=== Brief ===
All of the data should be reproduced word for word, though its pictures must be omitted.

=== Provided data ===
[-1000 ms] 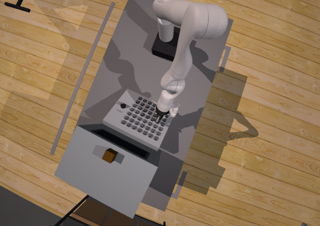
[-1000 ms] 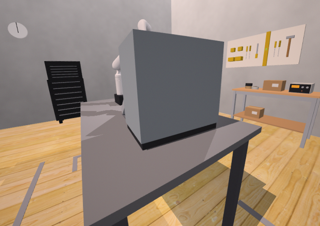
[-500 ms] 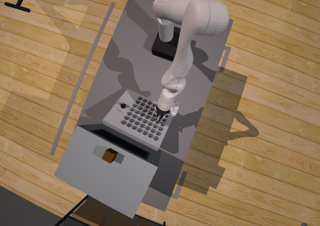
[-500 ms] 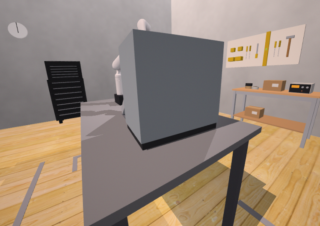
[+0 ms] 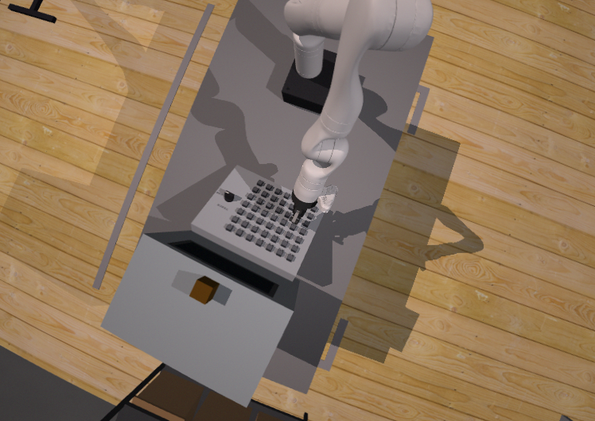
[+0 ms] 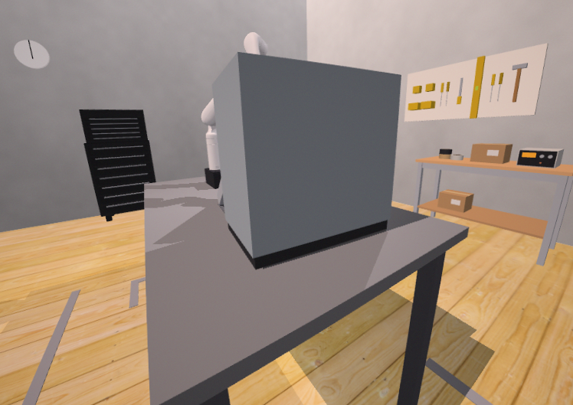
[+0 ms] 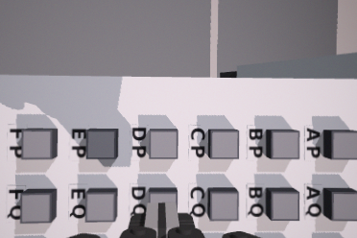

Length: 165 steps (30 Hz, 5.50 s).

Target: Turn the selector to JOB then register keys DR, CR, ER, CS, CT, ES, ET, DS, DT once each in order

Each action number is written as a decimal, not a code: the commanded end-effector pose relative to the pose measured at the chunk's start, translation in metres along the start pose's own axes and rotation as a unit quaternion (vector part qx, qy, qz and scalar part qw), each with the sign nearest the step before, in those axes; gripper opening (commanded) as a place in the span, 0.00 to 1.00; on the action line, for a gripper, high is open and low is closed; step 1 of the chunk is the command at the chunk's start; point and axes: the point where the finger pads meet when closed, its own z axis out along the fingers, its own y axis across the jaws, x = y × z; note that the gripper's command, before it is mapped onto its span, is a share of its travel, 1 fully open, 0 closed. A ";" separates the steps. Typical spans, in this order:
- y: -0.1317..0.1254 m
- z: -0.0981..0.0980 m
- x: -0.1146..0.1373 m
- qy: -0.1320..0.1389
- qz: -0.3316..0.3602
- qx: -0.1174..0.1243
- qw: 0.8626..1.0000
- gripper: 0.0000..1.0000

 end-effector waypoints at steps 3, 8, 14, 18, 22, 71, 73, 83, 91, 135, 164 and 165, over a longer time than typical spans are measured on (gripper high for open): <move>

=== The completed task ===
[-1000 ms] 
[-1000 ms] 
[-500 ms] 
[-500 ms] 
[+0 ms] 
[+0 ms] 
[+0 ms] 

Length: 165 steps (30 Hz, 5.50 s).

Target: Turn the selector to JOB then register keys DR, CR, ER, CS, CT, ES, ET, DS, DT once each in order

Each action number is written as a decimal, not a code: the commanded end-effector pose relative to the pose measured at the chunk's start, translation in metres along the start pose's own axes and rotation as a unit quaternion (vector part qx, qy, qz and scalar part qw), each with the sign nearest the step before, in those axes; gripper opening (commanded) as a place in the span, 0.00 to 1.00; on the action line, for a gripper, high is open and low is closed; step 1 of the chunk is the command at the chunk's start; point and axes: the point where the finger pads meet when closed, its own z axis out along the fingers, its own y axis across the jaws, x = y × z; note that the gripper's command, before it is mapped onto its span, is a share of its travel, 1 fully open, 0 closed. A ";" separates the steps. Typical spans, in this order:
- y: -0.1317..0.1254 m
- z: -0.0981..0.0980 m
- x: -0.1146..0.1373 m
- qy: -0.1320..0.1389
- qz: -0.3316..0.3602
- qx: -0.1174..0.1243
- qw: 0.8626..1.0000
- gripper: 0.0000..1.0000

 end-effector waypoints at steps 3, 8, 14, 18, 22, 71, 73, 83, 91, 135, 164 and 165, over a longer time than typical spans are measured on (gripper high for open): <move>

The response is finished.